Iramaku terhenti, mungkin memang sifat dasarku yang terlalu banyak menyimpulkan sendiri tanpa mau bertanya kepada lawan bicaranya. Asumsi memang belum tentu salah, tapi dia pun tidak 100% benar, tak mau menyebut diri sendiri dengan sebutan "pecundang" tetapi belum ada kata lain yang bisa  menggambarkan lebih baik. Cih, nyaliku cuma separuh!

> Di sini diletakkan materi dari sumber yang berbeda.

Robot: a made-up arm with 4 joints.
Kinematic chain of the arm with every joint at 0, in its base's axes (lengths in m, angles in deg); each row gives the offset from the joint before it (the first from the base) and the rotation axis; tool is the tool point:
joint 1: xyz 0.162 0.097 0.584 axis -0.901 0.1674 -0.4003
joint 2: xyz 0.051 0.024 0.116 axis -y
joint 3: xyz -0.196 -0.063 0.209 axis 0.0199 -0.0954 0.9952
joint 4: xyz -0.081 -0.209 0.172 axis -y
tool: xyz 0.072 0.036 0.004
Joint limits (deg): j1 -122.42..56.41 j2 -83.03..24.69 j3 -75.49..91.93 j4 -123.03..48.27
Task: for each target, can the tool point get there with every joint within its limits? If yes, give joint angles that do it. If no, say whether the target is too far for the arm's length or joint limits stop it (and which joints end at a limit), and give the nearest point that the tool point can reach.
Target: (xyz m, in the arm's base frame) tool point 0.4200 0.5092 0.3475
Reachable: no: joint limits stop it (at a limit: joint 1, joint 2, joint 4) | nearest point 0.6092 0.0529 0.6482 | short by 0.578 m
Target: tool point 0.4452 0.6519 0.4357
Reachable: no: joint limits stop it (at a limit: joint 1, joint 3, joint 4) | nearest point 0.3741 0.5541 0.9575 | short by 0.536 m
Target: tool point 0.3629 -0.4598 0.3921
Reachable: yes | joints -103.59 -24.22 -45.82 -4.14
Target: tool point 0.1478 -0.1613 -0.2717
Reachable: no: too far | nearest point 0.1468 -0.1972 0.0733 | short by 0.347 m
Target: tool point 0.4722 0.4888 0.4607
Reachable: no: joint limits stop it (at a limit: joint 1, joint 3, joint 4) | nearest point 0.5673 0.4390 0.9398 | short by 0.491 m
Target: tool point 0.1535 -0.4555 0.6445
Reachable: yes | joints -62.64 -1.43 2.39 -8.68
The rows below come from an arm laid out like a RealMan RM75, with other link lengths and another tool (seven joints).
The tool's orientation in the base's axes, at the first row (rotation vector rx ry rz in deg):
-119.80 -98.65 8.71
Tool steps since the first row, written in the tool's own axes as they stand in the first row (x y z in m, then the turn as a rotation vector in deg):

Doa terpanjang tetap ditujukan kepada diri sendiri. Aku ingin  jendela cakrawalaku tetap meluas meski hanya satu langkah kecil yang mungkin masih samar. Ketika nanti di hari baik lainnya, pada saat aku tersadar bahwa langkahku telah lebih dari separuh, mungkin akan ada ucapan terima kasih untuk hari ini. Apapun yang sedang kita jalani sekarang, aku yakin kita semua sedang melatih diri  untuk tetap tegap di pijakan masing-masing.

Beberapa orang tengah berkumpul di depan rumah, dari mulai Nenek, Bude, Om dan sampai para tetangga, mereka sedang bergumam, berlomba siapa  yang paling mengenal sosok yang ada di dalam keranda itu, menyayangkan kepergian dari seorang ayah untuk anaknya yang saat itu masih berumur enam tahun.

Masing-masing orang dewasa lainnya, tengah sibuk menyeka air matanya sendiri. Ibu sedang sibuk dengan rasa kecewanya terhadap takdir, kakak juga waktu itu masih tumbang tidak kunjung bisa berdiri menopang beban hidup yang tentunya akan semakin berat. Hari itu, semuanya seolah runtuh.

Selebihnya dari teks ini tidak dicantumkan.